Noteinsatz wegen Bewährungswiderruf
In einem „Noteinsatz“ hilft Westermann einem früheren Mandanten in einem Bewährungswiderrufsverfahren. Vor mehreren Jahren konnte in einem Betrugsverfahren vor einem Schöffengericht eine Bewährungsstrafe erfolgreich erstritten werden.
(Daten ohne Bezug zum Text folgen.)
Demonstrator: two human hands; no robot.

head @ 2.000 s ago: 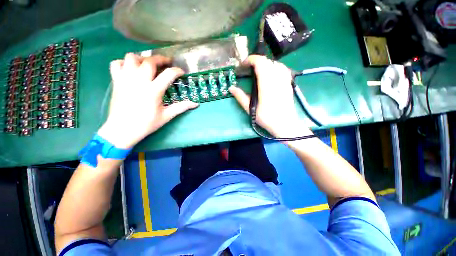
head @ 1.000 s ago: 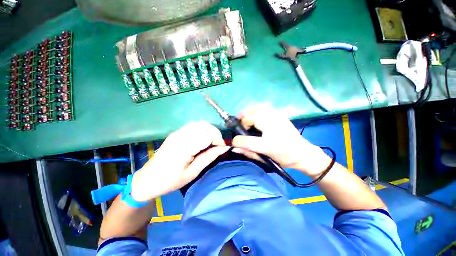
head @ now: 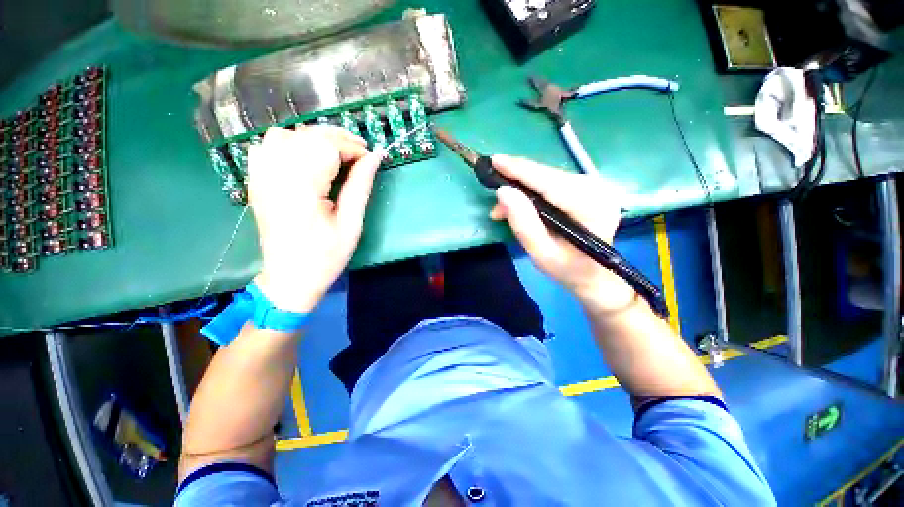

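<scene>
My left hand [head: 308, 203] pinches a thin pale solder wire [head: 404, 137] over the right part of the green PCB panel [head: 375, 124]. The wire's end points up and right, and its tail hangs down to the left. The hand covers the panel's middle. The panel leans against a grey metallic support [head: 327, 77]. My right hand [head: 565, 220] holds the soldering iron [head: 555, 217] like a pen. Its tip is just right of the panel's right end, close to the wire's end; whether they touch, I cannot tell.
Diagonal cutters [head: 621, 87] lie right of the panel, partly behind my right hand. A black parts box [head: 536, 22] is at the back. Populated PCB panels [head: 53, 168] lie at far left. The iron stand's yellowish pad [head: 741, 38] and a white lump [head: 786, 111] are at right.
Both hands have moved from the bench's front edge up to the panel. My left hand now holds the wire over the boards, and the iron's tip has moved up and slightly right.
</scene>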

Da das Gericht wie zahlreiche Gerichte –nicht immer zutreffend- der Ansicht war, dass eine Bewährungsstrafe für den Verurteilten auch „spürbar“ sein müsse, hatte es einen umfangreiche Bewährungsauflage mit Schadenswiedergutmachung und mehreren 100 Stunden Sozialdienst beschlossen, die nach dem Wortlaut des Beschlusses „unverzüglich“ absolviert werden sollten. Nachdem der Mandant einen Großteil der Stunden hinter sich gebracht hatte, häuften sich aufgrund von gesundheitlichen Problemen und der Pandemie-Situation die Probleme. Arbeiten in Sozialeinrichtungen konnten nicht angetreten werden. Nunmehr hat ein Richter überstürzt und ohne persönliche Anhörung den Widerruf der Bewährung beschlossen. Dem Mandanten ist aber nichts vorzuwerfen. „Unverzüglich“ bedeutet im Strafrecht ohne schuldhaftes Zögern. Ein solches ist wegen der nachhaltigen Bemühungen des Mandanten bereits nicht erkennbar. Und selbst bei Annahme eines Verstoßes: Der Widerruf der Bewährung ist in solchen Fällen nie das erste Mittel, zu dem das Gericht greifen darf. Verhältnismäßig wäre allenfalls eine Verlängerung der Bewährungszeit. Das Gesetz gibt dem Richter hier ausreichend Spielraum. Insbesondere da der Mandant die weiteren Auflagen (Straflosigkeit, Schadenswiedergutmachung) problemlos erfüllt hat. Diese Fakten gilt es im Beschwerdeverfahren herauszuarbeiten und vorsorglich zu beantragen, den Betroffenen vor einer negativen Entscheidung persönlich anzuhören.